After Effects 7 takes another swipe at the big dogs of the video post world with 32-bit High Dynamic Range (HDR) color support (Professional edition only) for compositing in 32-bit-per channel floating-point color.

The Professional edition also has a Timewarp tool that uses motion vectors make video footage move faster or slower. There are other tools that do this by simply adding, subtracting, or averaging frames, which can produce jumpy results. Instead, Timewarp analyzes individual pixels on a frame-by-frame basis to interpolates motion information, and the results are markedly superior. The smoother you program the motion, the greater the processing hit, but the result's worth it.

After Effects 7 uses OpenGL 2 hardware to render many effects in real time, much of which is good enough for final output. There's also a bounty of animation presets for text and effects that can be previewed and applied directly from Adobe Bridge.

AUDITION 2

Audition 2 records, precisely edits, and outputs 32-bit audio. This version will give any audio app on the market a run for its money.

There are two views you can work in, one to edit files, and a Multitrack View that displays an unlimited number of tracks and records up to eighty simultaneous live inputs with hardware support from companies such as Mackie (http://www.mackie.com).
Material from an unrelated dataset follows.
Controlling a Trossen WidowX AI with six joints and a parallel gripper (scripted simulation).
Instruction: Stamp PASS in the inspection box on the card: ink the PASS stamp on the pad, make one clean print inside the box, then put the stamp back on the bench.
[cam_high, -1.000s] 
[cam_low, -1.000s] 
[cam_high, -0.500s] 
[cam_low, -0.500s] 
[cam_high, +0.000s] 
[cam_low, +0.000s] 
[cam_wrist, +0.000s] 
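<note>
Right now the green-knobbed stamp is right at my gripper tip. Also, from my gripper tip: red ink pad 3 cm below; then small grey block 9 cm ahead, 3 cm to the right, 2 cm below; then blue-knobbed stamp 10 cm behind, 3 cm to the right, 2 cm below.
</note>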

Editing audio in Audition is a very visual experience. The program employs a variety of visual representations of audio data such as the Spectral Frequency Display that makes it easy to identify and analyze anomalies or noise in a sound file.

I really like the Lasso tool you can use in conjunction with the visual analysis tools to select and isolate frequencies, thereby limiting the application of repair algorithms only to the selected area, similar to how a mask works in Photoshop.
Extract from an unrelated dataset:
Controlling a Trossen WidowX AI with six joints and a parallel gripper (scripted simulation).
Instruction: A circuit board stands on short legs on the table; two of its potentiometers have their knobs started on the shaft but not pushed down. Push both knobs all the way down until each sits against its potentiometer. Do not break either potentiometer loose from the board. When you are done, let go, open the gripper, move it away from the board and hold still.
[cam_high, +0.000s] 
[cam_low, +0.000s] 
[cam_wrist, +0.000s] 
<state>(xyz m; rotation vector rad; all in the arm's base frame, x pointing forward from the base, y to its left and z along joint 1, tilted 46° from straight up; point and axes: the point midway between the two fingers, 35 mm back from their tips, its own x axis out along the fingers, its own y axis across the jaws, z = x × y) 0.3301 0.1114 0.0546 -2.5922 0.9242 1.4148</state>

A new Mastering Rack lets you preview multiple effects simultaneously, and you can punch live into tracks in real time. Virtually everything in the program provides instant feedback.

Premiere 2 supports ASIO (Audio Streaming Input/Output) drivers that are compatible with a host of pro hardware products that let you monitor audio in record mode as well as volume, pan, and effects in playback mode. The program also comes with thousands of royalty-free 32-bit music loops.

ENCORE DVD 2

Encore DVD 2, the DVD authoring component of Production Studio, is a huge advance over the previous version, which I truly hated. This iteration is much more straightforward. A new Flowchart panel makes it easy to get an overview of your production, keep track of how all the project elements link together, and drag and drop navigation link connections.

The whole Encore workflow is much more automated, with good Photoshop integration for creating and editing images. Slideshows are now easy to organize and produce, and chapter menus and markers are easy to create.

A variety of royalty-free menus, templates, and other assets come for-free with the program. I haven't put together a complex DVD project with Encore DVD 2 yet, but from a First Look perspective, it looks quite capable of painlessly authoring DVDs.

CONCLUSION

When I first tested a pre-release version of Production Studio a few months ago, I was surprised to learn it's not 64-bit compliant. Video production is one discipline that will benefit enormously from the much greater RAM access possible with 64-bit apps, but despite the fact we've now had both 64-bit hardware and Windows XP 64 available for a year, there's till precious little software that takes advantage of it.

Nevertheless, with its remarkably deep and interoperable feature set, this new version of the Adobe Production studio bundle is one of the great software deals of all time.